The little song "Hannah Binding Shoes"—written immediately after my return from the West,—was a study from life—though not from any one life—in my native town. It was brought into notice in a peculiar way,—by my being accused of stealing it, by the editor of the magazine to which I had sent it with a request for the usual remuneration, if accepted. Accidentally or otherwise, this editor lost my note and signature, and then denounced me by name in a newspaper as a "literary thiefess;" having printed the verses with a nom de plume in his magazine without my knowledge. It was awkward to have to come to my own defense. But the curious incident gave the song a wide circulation.

I did not attempt writing for money until it became a necessity, when my health failed at teaching, although I should long before then have liked to spend my whole time with my pen, could I have done so.

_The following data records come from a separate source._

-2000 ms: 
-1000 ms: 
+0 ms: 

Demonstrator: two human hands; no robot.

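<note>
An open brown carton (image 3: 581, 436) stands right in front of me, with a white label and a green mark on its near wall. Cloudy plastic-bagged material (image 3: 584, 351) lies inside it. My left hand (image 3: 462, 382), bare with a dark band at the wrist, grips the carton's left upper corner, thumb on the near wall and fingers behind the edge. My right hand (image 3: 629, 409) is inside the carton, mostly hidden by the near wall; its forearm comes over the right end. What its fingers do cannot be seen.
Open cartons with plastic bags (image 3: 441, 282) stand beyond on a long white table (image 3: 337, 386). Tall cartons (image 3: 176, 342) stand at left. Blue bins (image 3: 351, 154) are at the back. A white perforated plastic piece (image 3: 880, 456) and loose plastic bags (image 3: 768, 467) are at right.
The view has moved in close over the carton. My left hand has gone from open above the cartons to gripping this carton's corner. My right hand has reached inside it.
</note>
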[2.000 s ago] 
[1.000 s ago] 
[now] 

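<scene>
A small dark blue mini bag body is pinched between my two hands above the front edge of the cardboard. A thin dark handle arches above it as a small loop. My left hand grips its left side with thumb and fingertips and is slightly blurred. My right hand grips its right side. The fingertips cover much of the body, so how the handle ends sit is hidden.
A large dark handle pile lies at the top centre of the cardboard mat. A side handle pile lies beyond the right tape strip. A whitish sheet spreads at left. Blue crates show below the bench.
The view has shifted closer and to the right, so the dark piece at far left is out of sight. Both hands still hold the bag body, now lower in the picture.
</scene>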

But it was imperative that I should have an assured income, however small; and every one who has tried it knows how uncertain a support one's pen is, unless it has become very famous indeed. My life as a teacher, however, I regard as part of my best preparation for whatever I have since written. I do not know but I should recommend five or ten years of teaching as the most profitable apprenticeship for a young person who wished to become an author. To be a good teacher implies self-discipline, and a book written without something of that sort of personal preparation cannot be a very valuable one.

Success in writing may mean many different things. I do not know that I have ever reached it, except in the sense of liking better and better to write, and of finding expression easier. It is something to have won the privilege of going on. Sympathy and recognition are worth a great deal; the power to touch human beings inwardly and nobly is worth far more. The hope of attaining to such results, if only occasionally, must be a writer's best inspiration.

So far as successful publication goes, perhaps the first I considered so came when a poem of mine was accepted by the "Atlantic Monthly." Its title was "The Rose Enthroned," and as the poet Lowell was at that time editing the magazine I felt especially gratified. That and another poem, "The Loyal Woman's No," written early in the War of the Rebellion, were each attributed to a different person among our prominent poets, the "Atlantic" at that time not giving authors' signatures. Of course I knew the unlikeness; nevertheless, those who made the mistake paid me an unintentional compliment. Compliments, however, are very cheap, and by no means signify success. I have always regarded it as a better ambition to be a true woman than to become a successful writer. To be the second would never have seemed to me desirable, without also being the first.

In concluding, let me say to you, dear girls, for whom these pages have been written, that if I have learned anything by living, it is this,—that the meaning of life is education; not through book-knowledge alone, sometimes entirely without it. Education is growth, the development of our best possibilities from within outward; and it cannot be carried on as it should be except in a school, just such a school as we all find ourselves in—this world of human beings by whom we are surrounded. The beauty of belonging to this school is that we cannot learn anything in it by ourselves alone, but for and with our fellow pupils, the wide earth over. We can never expect promotion here, except by taking our place among the lowest, and sharing their difficulties until they are removed, and we all become graduates together for a higher school.

Humility, Sympathy, Helpfulness, and Faith are the best teachers in this great university, and none of us are well educated who do not accept their training. The real satisfaction of living is, and must forever be, the education of all for each, and of each for all. So let us all try together to be good and faithful women, and not care too much for what the world may think of us or of our abilities!

My little story is not a remarkable one, for I have never attempted remarkable things. In the words of one of our honored elder writers, given in reply to a youthful aspirant who had asked for some points of her "literary career,"—"I never had a career."